Prompt — Restate word for word the lines of the data below, from the first through the one that has "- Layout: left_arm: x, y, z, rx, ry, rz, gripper".

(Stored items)
▼▼▼

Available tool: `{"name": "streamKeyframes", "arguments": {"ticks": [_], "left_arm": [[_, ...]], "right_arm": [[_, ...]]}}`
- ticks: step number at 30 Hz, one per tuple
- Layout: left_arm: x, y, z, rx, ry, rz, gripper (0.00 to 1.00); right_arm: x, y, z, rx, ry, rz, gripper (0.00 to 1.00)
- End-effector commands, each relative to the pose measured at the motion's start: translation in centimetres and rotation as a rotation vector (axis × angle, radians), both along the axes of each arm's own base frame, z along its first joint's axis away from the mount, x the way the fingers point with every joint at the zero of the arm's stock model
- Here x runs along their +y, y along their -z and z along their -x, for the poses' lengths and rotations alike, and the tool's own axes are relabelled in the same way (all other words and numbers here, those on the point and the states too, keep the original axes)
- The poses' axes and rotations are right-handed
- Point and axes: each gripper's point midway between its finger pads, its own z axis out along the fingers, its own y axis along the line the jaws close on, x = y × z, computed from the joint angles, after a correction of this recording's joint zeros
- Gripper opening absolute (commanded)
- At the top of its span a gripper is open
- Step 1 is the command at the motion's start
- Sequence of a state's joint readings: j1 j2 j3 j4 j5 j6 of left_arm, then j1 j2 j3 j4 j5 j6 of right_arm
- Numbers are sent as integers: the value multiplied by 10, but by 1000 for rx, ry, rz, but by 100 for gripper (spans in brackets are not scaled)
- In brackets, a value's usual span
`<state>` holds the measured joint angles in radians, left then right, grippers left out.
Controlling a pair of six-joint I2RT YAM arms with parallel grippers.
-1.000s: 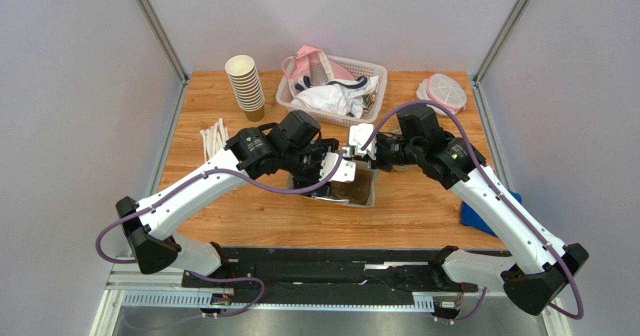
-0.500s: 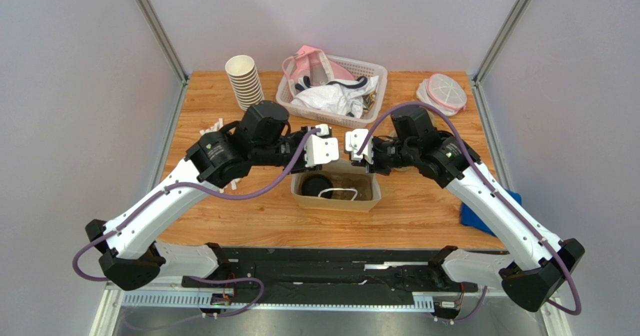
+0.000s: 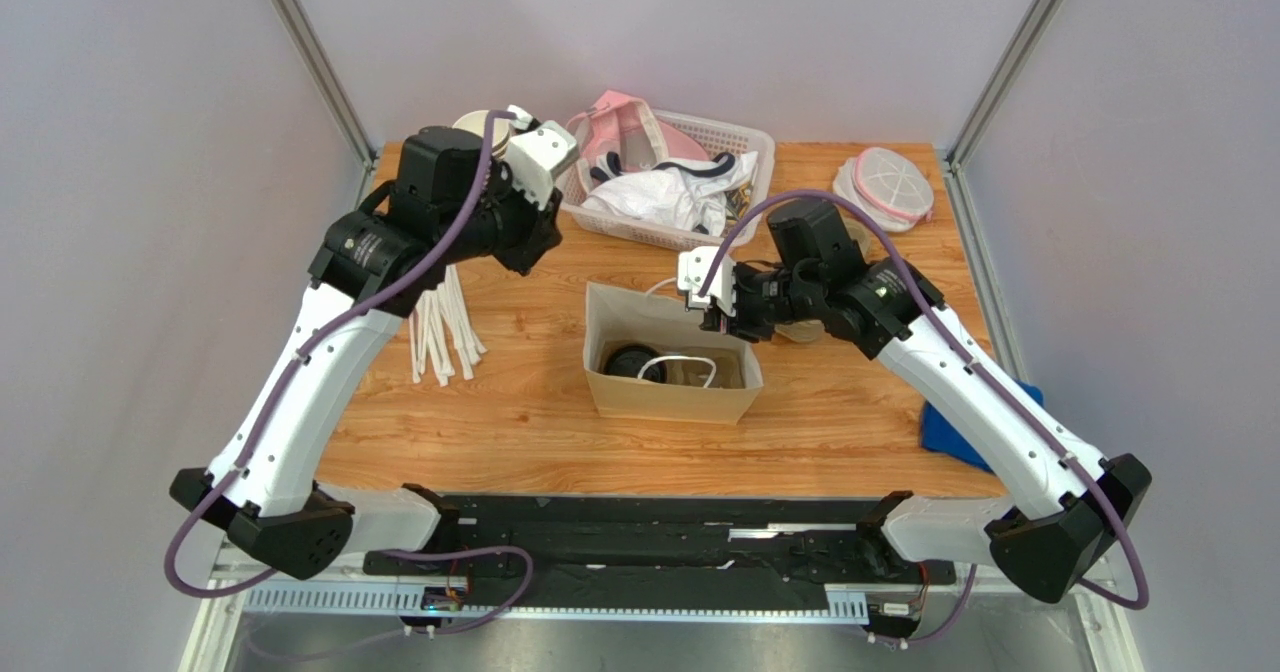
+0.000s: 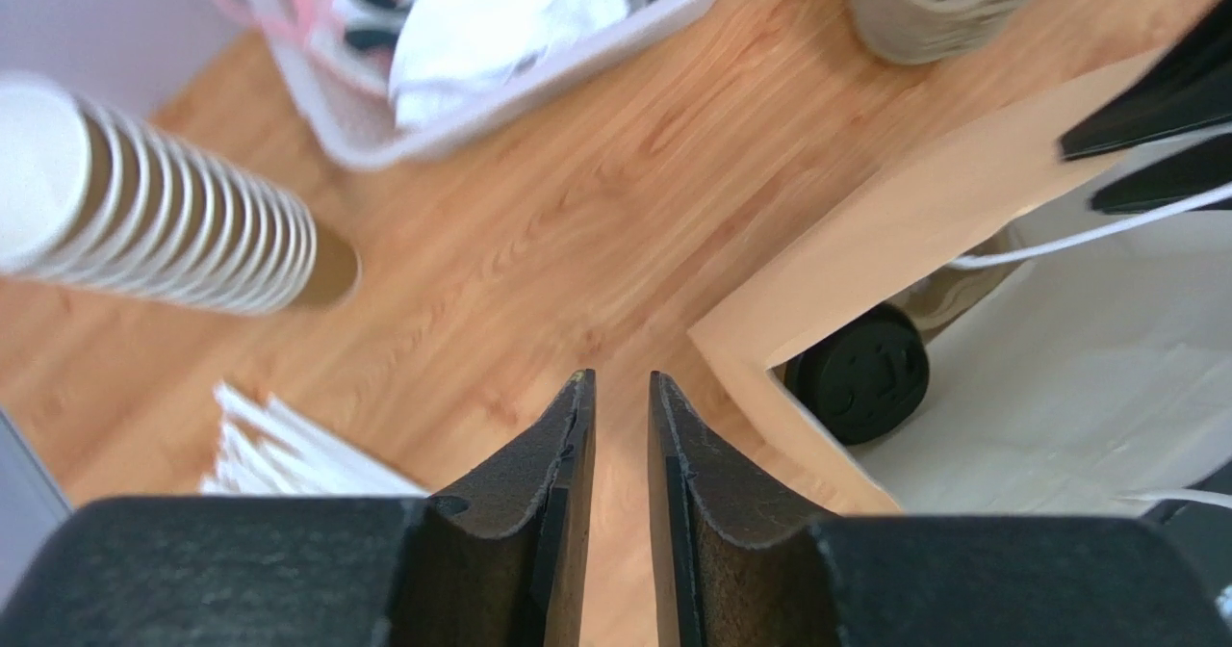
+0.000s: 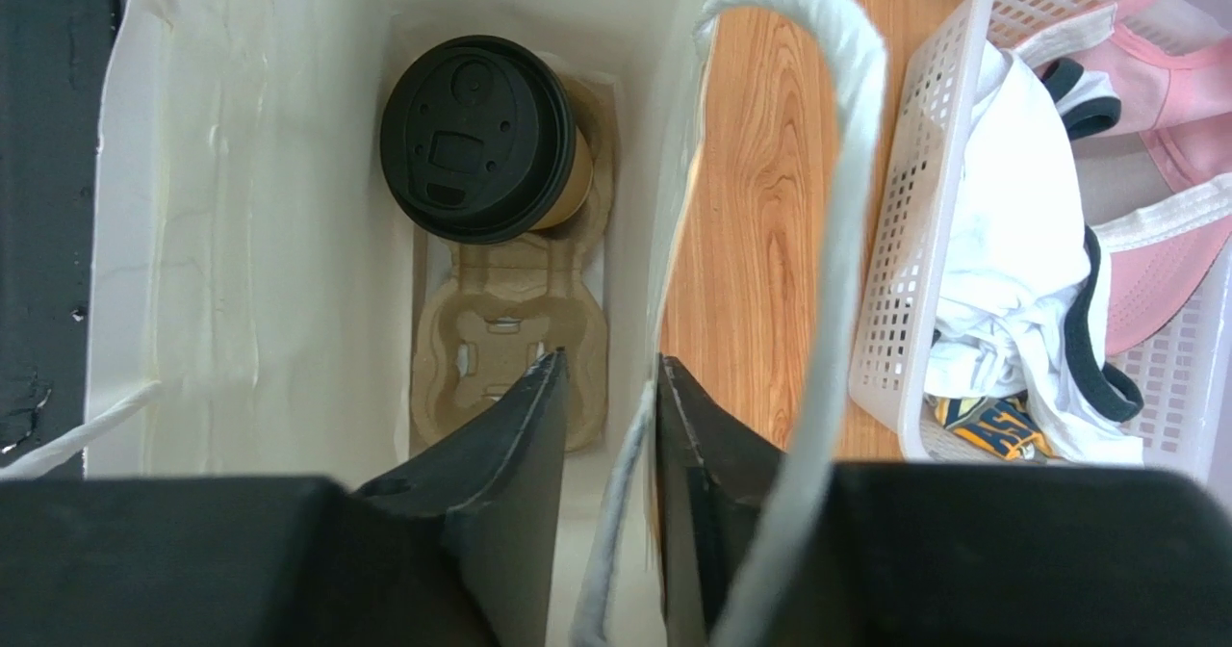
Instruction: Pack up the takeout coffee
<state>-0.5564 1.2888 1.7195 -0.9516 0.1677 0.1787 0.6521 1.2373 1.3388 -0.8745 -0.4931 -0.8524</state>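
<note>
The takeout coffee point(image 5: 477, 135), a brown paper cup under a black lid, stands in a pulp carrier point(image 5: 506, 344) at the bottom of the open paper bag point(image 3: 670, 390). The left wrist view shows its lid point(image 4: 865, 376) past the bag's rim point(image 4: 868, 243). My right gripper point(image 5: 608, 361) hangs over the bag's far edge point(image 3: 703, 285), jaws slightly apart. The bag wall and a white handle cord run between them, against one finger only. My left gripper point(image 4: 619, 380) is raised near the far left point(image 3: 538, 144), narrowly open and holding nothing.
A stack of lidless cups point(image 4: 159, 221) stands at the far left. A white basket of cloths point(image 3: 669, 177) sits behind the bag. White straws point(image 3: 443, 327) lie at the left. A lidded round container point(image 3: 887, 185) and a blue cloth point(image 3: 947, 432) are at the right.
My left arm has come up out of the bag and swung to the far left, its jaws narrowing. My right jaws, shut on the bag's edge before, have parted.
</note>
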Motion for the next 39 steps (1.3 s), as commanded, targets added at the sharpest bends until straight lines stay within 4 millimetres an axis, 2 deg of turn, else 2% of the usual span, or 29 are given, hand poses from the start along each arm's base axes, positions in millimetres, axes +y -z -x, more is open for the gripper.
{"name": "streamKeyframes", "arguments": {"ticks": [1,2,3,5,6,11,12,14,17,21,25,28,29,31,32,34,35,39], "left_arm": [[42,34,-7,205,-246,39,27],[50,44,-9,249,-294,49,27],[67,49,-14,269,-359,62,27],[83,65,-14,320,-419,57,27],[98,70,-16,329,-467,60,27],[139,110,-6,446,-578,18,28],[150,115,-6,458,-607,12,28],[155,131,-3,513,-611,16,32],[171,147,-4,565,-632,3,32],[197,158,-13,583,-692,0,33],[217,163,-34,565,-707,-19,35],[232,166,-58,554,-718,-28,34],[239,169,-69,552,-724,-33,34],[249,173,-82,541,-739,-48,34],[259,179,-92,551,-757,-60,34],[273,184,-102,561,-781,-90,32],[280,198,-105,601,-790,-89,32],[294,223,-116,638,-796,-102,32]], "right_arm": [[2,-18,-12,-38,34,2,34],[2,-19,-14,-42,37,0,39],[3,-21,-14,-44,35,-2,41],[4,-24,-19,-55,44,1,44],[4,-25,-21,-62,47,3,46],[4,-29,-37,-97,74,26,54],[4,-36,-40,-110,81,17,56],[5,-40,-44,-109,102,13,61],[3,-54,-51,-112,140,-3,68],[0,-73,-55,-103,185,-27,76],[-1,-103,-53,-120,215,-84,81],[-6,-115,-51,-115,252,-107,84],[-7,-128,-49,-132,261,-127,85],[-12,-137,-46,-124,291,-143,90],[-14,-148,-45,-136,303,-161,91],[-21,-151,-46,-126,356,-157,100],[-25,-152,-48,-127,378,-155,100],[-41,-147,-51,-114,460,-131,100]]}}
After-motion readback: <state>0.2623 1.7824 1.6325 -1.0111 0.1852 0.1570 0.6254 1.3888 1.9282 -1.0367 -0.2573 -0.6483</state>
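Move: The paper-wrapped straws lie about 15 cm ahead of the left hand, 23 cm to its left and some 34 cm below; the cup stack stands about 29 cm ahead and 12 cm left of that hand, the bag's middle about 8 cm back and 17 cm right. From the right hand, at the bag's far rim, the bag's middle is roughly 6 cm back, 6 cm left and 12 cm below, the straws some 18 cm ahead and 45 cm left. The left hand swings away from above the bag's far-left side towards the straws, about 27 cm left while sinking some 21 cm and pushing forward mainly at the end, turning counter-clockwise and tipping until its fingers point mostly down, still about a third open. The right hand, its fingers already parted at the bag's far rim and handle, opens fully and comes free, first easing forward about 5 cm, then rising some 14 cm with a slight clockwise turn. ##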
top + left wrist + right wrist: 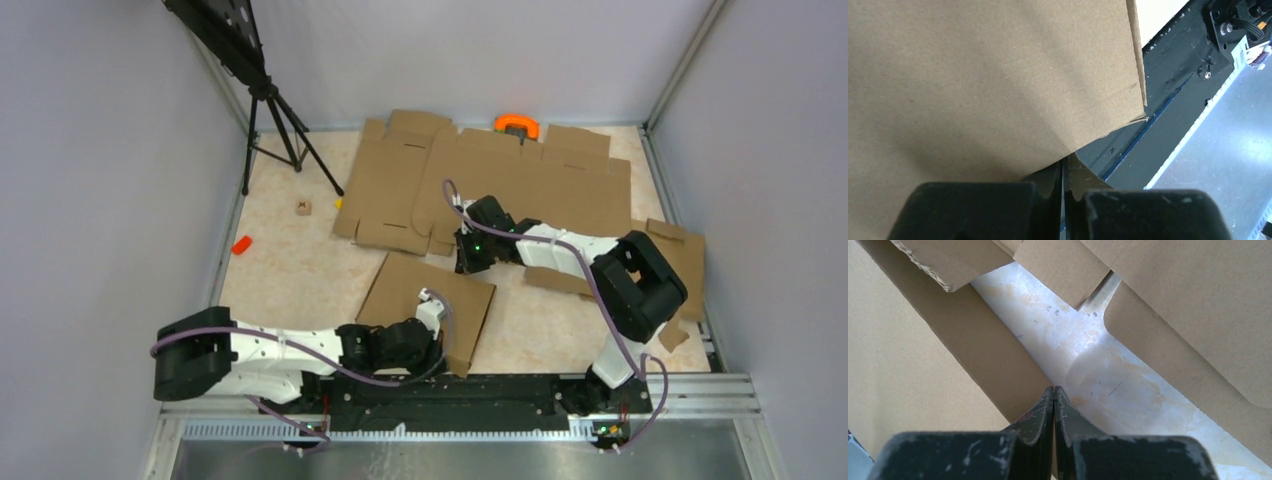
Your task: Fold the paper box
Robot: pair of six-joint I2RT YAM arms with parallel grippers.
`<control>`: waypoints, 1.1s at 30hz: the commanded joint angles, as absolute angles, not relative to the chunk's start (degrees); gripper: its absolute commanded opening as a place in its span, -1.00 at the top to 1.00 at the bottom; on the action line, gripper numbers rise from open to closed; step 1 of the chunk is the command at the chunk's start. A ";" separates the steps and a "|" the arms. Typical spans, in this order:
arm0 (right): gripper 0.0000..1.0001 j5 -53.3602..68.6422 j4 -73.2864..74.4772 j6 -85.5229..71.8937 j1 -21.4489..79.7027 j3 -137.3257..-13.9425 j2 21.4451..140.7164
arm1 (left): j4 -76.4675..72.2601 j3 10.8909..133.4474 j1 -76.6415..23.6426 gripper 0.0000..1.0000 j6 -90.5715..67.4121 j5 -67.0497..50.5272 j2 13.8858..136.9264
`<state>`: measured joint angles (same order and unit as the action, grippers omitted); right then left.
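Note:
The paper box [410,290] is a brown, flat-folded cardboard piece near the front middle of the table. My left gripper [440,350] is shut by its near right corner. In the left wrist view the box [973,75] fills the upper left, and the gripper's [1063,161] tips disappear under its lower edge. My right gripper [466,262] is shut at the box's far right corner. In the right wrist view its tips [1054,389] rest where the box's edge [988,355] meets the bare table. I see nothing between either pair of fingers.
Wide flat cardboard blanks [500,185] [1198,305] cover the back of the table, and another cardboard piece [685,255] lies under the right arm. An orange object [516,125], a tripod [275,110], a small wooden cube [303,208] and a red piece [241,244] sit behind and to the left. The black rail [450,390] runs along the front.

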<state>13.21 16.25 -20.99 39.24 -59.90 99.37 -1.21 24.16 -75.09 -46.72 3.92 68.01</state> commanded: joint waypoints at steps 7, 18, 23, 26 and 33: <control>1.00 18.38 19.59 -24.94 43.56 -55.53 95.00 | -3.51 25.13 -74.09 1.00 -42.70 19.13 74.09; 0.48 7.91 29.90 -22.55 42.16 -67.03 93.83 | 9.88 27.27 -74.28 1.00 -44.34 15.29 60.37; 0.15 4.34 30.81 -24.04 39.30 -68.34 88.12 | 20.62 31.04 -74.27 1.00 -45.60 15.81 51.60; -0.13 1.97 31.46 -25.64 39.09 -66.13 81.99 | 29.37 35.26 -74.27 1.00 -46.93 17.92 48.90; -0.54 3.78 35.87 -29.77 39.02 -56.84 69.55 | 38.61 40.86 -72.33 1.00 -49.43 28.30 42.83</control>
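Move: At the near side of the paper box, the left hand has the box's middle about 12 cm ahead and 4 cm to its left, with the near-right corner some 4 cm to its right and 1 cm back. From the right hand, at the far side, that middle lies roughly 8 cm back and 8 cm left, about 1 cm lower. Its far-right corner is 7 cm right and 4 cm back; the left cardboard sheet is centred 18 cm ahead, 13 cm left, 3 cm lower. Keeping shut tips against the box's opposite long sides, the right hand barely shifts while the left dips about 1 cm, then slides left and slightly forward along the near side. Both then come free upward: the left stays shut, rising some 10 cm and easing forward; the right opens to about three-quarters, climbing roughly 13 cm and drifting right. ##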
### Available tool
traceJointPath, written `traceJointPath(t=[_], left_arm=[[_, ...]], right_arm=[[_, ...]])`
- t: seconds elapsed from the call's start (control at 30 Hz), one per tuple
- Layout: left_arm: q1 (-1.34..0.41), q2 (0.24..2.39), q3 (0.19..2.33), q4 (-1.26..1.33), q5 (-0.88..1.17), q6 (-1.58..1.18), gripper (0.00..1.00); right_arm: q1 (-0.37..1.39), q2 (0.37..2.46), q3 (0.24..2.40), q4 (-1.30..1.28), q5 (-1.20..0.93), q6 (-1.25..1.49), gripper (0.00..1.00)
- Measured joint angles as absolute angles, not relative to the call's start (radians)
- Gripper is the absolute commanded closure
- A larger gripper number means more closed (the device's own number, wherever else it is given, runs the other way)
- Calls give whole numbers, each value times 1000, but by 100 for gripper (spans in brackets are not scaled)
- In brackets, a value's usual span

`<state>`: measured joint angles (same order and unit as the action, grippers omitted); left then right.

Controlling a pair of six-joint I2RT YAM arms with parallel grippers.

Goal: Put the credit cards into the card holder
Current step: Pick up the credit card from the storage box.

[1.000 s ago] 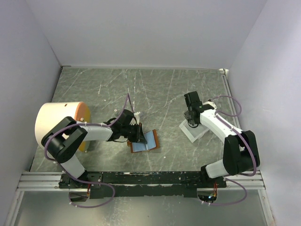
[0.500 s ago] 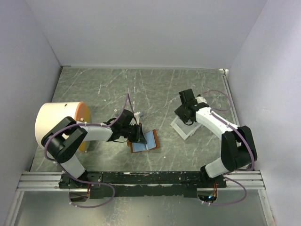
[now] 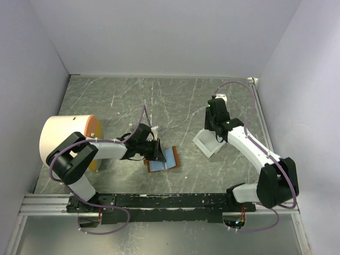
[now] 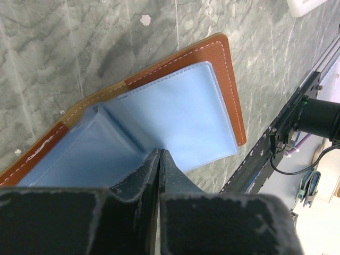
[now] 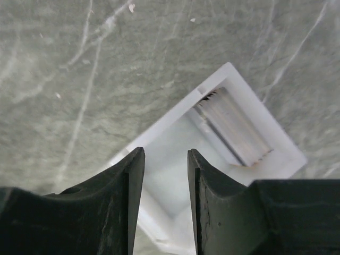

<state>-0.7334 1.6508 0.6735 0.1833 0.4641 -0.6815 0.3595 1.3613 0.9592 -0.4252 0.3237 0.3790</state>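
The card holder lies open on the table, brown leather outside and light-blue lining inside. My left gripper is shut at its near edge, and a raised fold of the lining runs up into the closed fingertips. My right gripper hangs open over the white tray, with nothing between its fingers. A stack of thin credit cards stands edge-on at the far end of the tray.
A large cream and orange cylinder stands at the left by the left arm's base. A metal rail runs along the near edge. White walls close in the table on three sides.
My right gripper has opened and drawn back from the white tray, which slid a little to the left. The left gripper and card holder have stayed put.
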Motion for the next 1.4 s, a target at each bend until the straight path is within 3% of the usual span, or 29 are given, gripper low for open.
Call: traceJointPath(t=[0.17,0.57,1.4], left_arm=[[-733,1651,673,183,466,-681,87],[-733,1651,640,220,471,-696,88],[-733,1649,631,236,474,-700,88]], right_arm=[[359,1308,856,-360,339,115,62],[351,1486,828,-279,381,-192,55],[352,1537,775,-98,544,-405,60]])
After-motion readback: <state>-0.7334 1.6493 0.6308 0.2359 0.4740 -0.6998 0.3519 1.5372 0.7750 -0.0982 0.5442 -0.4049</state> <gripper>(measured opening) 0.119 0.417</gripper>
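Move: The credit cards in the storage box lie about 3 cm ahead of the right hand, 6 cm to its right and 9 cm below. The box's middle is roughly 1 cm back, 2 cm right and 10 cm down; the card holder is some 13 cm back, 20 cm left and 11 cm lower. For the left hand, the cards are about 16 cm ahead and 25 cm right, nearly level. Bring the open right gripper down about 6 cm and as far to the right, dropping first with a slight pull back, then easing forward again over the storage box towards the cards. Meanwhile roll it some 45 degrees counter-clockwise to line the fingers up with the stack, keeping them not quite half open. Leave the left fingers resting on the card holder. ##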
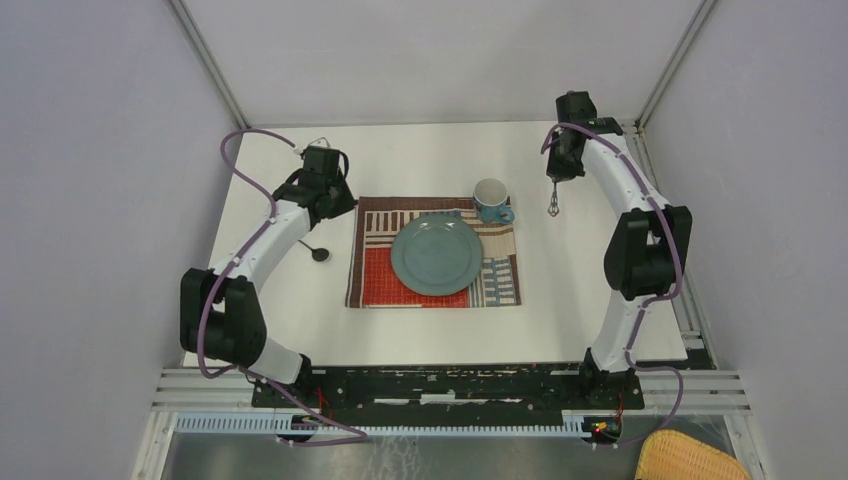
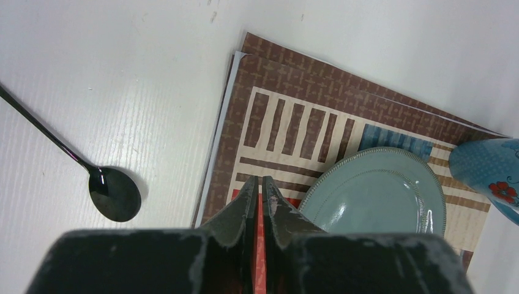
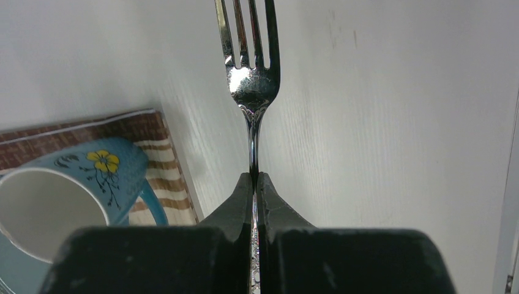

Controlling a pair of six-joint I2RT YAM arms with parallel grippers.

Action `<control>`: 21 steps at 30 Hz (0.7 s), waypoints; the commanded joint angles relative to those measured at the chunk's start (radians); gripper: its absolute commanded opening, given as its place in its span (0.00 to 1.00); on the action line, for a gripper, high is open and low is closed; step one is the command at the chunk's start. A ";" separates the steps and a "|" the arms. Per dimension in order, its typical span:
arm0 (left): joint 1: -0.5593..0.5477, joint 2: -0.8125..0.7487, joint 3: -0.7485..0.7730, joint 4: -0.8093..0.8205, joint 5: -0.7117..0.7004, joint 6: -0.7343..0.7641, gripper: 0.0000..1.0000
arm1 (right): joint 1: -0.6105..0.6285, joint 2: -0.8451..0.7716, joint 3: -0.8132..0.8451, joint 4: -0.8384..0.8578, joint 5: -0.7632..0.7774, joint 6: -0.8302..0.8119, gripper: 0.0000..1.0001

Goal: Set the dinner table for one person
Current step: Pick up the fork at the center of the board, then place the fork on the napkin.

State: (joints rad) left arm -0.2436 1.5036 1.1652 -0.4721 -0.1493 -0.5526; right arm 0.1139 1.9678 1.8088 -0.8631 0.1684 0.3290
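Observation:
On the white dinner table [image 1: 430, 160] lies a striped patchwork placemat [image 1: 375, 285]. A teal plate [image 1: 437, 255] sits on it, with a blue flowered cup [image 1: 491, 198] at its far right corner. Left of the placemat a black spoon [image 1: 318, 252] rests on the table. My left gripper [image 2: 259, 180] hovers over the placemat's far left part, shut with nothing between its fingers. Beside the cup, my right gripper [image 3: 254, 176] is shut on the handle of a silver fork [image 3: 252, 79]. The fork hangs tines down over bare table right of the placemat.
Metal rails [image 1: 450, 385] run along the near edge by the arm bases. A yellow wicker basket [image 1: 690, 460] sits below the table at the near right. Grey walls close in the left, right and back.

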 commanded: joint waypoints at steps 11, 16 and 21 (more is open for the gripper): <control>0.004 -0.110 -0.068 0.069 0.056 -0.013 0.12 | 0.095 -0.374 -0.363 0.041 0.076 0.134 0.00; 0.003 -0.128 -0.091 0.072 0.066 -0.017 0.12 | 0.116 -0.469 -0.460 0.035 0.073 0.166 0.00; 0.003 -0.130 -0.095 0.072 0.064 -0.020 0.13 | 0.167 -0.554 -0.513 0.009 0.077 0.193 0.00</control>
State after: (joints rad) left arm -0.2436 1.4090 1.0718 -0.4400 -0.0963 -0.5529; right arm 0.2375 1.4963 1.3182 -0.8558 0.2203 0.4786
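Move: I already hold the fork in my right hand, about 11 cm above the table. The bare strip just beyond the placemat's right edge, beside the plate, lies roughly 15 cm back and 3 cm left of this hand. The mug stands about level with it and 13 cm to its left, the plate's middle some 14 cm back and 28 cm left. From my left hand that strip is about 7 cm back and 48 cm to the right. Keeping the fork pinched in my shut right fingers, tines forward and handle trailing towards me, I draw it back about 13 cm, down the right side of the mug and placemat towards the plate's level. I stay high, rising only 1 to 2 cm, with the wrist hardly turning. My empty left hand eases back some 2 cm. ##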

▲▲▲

Written reply —
Available tool: `{"name": "streamKeyframes", "arguments": {"ticks": [_], "left_arm": [[_, ...]], "right_arm": [[_, ...]]}}`
- ticks: step number at 30 Hz, one per tuple
- Layout: left_arm: x, y, z, rx, ry, rz, gripper (0.00 to 1.00); right_arm: x, y, z, rx, ry, rz, gripper (0.00 to 1.00)

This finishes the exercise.